営業理論

「営業」を一括りに捉える落とし穴

なぜ「営業」が転職で成功/失敗するのか

あなたの周りで、トップセールスマンと呼ばれていたが、転職をきっかけに全く売れなくなった人はいませんか?また反対に、あまり活躍していなかった営業パーソンが、転職先で好成績を挙げたことを耳にしたことありませんか?

なぜ、このようなことが起こるのでしょうか。

確かに、転職は生活環境や人間関係が大きく変わるためそれらの影響がないとはいえないでしょう。しかし、転職を契機に一変する営業パーソンは少なくなく、その頻度は他の職種と比較して多い傾向にあります。

結論から言えば、これらの原因は、「異なる職種に転職したこと」にあります。表層的には同じ営業職での転職ですが、実は別の仕事内容をしているのです。そのため、前職ではうまくいった/いかなかったにも関わらず、現職では逆にうまくいかなった/うまくいったというようなことが発生していたのです。

営業と一言で言っても仕事内容は異なります。企業の問題を捉え解決に導くような営業もあれば、関係各者との間で納期や数量を調整するコーディネーターのような営業もあります。
にもかかわらず、営業は今日まで一括りに考えられてきました。一部、提案営業やルートセールスなどの言葉を用いて、分類を試みたものはありますが、営業全体を体系的に整理された理論は、世の中に未だ存在していません。

そのため、自身の営業分類を適切に把握することなく、転職やスキル育成が行われることとなり、結果として今まで培った営業スキルが活かしきれない、学んだスキルが活用出来ないといった状況を引き起こすことになってしまいます。

また、これらのことは現場の営業パーソンが思うように成果を出せず、疲弊してしまうことにも繋がりますし、企業レベルで見た場合には、受注の伸び悩み、成長の鈍化を招く原因ともなってしまいます。

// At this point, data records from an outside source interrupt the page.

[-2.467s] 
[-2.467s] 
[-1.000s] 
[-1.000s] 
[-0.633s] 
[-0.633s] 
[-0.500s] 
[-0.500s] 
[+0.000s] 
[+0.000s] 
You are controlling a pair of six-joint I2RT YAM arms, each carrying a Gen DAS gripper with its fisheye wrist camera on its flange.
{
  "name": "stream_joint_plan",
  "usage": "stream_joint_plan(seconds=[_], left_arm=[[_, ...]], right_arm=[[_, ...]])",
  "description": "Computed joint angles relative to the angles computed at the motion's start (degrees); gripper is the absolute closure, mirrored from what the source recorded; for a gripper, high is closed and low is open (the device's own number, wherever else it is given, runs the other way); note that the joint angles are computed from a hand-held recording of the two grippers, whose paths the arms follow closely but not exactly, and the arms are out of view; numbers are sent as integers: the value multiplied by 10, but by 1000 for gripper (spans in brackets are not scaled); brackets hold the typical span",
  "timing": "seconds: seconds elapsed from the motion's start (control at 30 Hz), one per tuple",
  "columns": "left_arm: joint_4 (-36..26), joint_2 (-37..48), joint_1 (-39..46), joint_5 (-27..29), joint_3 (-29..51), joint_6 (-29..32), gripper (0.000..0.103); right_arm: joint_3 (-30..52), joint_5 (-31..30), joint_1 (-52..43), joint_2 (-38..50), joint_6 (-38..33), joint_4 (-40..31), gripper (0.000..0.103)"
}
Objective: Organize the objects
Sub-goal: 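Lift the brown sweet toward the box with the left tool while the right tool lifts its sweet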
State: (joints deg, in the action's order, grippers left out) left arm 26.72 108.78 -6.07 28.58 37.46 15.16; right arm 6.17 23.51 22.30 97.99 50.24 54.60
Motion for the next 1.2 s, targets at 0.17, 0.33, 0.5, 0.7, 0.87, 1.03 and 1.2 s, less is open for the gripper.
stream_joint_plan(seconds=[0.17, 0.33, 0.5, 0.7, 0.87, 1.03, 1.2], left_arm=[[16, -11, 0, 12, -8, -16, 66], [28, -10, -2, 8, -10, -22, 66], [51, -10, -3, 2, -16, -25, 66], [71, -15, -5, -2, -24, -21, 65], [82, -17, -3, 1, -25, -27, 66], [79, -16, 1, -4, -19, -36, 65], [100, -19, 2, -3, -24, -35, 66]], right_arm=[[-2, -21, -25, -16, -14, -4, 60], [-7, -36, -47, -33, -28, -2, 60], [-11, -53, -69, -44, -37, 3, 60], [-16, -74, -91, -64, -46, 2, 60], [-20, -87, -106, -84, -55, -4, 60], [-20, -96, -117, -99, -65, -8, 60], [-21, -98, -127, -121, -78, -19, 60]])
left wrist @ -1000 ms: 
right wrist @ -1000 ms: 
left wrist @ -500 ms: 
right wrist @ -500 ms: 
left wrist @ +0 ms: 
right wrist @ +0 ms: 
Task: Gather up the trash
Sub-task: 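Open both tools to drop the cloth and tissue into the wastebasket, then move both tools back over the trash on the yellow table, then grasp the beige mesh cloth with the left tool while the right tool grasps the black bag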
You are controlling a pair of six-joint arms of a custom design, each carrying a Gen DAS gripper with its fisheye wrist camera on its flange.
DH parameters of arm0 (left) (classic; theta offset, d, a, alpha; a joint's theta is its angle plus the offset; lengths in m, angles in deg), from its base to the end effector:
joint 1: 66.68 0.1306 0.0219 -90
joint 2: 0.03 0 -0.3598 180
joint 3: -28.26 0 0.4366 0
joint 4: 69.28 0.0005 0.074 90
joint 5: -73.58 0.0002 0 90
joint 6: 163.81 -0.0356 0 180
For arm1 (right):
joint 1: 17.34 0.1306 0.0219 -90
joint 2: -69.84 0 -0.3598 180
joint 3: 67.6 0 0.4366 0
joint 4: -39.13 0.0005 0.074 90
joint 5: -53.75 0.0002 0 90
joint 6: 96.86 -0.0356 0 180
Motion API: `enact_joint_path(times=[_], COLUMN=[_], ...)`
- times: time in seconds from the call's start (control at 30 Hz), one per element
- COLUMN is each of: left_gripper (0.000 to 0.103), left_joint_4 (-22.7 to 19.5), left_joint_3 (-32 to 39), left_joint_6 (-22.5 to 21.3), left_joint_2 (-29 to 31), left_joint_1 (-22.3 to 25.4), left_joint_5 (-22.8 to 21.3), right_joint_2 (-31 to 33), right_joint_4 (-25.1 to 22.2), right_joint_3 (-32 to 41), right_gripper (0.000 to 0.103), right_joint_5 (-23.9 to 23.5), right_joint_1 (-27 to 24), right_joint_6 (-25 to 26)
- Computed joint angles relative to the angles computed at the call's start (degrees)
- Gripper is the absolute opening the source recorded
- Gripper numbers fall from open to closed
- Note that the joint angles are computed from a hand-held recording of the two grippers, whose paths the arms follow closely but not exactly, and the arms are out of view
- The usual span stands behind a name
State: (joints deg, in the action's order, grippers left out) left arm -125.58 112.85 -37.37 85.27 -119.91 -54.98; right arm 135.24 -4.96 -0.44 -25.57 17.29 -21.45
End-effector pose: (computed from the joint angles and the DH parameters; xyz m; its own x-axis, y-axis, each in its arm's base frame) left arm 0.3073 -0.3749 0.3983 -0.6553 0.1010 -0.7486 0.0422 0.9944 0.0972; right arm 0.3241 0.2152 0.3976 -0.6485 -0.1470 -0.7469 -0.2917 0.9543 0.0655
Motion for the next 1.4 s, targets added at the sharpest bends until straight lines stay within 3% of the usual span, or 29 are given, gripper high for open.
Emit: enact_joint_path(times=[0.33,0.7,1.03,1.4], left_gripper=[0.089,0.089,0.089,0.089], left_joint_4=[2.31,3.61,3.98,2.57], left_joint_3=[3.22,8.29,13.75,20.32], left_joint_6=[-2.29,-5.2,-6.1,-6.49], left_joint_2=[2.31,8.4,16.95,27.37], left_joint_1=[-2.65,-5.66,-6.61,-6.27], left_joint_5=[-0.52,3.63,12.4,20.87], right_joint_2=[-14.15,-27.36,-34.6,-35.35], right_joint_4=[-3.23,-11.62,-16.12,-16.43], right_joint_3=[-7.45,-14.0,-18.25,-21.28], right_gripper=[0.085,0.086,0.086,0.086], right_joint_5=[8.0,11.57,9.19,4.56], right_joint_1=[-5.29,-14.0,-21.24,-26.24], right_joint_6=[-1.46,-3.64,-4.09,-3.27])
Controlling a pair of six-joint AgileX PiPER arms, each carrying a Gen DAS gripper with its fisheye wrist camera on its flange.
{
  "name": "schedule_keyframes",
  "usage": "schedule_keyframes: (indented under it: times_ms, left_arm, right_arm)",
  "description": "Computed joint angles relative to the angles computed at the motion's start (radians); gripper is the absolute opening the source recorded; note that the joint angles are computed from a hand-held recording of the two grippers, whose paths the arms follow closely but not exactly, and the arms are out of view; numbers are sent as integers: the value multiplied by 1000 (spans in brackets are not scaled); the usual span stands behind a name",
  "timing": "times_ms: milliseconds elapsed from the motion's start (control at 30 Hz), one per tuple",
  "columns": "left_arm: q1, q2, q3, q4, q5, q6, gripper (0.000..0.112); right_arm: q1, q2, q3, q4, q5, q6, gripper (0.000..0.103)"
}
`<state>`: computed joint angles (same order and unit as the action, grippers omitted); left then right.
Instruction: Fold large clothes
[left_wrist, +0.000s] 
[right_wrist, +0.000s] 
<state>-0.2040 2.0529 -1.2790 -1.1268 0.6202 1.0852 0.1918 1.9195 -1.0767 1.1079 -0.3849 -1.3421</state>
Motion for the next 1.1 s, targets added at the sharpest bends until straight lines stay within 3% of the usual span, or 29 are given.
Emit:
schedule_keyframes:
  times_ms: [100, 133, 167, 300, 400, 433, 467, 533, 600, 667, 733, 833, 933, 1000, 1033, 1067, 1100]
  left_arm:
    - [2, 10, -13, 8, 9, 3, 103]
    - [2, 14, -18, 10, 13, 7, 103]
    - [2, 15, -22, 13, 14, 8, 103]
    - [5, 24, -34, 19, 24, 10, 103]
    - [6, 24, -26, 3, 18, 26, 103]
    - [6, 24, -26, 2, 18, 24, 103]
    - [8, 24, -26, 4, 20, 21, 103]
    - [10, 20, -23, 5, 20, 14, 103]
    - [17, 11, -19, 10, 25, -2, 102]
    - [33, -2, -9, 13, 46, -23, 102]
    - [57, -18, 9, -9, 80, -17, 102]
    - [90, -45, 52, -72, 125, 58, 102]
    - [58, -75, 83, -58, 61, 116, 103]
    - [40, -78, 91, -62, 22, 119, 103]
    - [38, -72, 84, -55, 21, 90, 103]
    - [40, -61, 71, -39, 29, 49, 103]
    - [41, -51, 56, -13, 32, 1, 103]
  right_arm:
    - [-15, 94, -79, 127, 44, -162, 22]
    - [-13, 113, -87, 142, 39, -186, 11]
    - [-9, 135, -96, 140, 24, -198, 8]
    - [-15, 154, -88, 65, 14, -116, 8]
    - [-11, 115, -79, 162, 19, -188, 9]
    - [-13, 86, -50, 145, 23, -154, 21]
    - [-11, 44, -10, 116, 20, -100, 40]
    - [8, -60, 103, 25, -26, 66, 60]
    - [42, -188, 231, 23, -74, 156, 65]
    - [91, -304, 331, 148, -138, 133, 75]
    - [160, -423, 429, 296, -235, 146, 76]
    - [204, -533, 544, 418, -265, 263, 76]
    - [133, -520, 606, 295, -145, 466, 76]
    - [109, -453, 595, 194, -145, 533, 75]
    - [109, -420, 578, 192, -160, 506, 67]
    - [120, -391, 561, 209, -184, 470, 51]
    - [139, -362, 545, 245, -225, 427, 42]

だからこそ、「営業」を分類して捉えることが必要なのです。

分類は的確な対策を可能にする

では、なぜ分類が必要なのか、分類することによってどういった効用が生まれるのか。
少し目先を変えて、「陸上選手」を例に見ていきましょう。

目の前に陸上選手が現れ、思うように記録が伸びないと相談された場合、あなたはどのようなアドバイスをしますか。

  • 体力トレーニングを薦める
  • メンタルを鍛える
  • 実践練習を増やす
  • テクニックを磨く

色々なアドバイスがあると思いますが、まずは陸上の「種目」を確認するのではないでしょうか。「陸上選手」と言っても、100m選手とマラソン選手では、記録が伸び悩む原因も適切な対策も変わってきます。

【パターン①】
100mの選手がスタートダッシュからのトップスピードに至るまでの時間がかかり悩んでいる場合:スタートのフォームや足の入りの矯正を行う

【パターン②】
マラソン選手で終盤にペースダウンが発生してしまう場合:スタミナが継続できるように心肺機能のトレーニングを行う

このように分類して考えることで、より正確に現状や原因を把握でき、的確な対策を行うことができるのです。「陸上競技」に対する対策と、「100m走」に特化した対策では、後者が成果につながりやすいのは容易に想像できるでしょう。

分類のない特殊な「営業」

一方、これを「営業」に置き換えるとどうでしょう。
取引先や友達の営業パーソンから「売れない」と相談されたとき、適切な分類がされることなく、アドバイスや対策が語られています。また、書店に並んだ本を見ても「営業」という一括りで対策やテクニックが紹介されています。

それにより、適さない分類の本を読み、実践しているケースが少なくありません。

このように、「営業」と一括りに捉えられることで様々な問題が生まれています。「陸上選手」というカテゴリ範囲が広すぎるのと同様、「営業」というカテゴリも指し示す内容が多岐にわたり、分類して扱うことが必要です。

営業が特殊であることはマーケティング領域における職種である「マーケター」と比較してもわかります。「マーケター」の世界では、利用媒体によって業務内容が大きく異なるため、WEBマーケターやメディアマーケターなど細分化して扱われるのが一般的です。「マーケター」と一括りで捉える人は、むしろマーケティングをよく知らない者として見られます。

そのため、営業職として求人を出す営業に比べ、マーケティングの職種ではWEBマーケターやメディアマーケターなど、明記された求人を多く見かけます。

このように、当たり前のように分類されて考えられる「陸上選手」や「マーケター」ですが、「営業」の世界では分類されない状況がまかり通っているのです。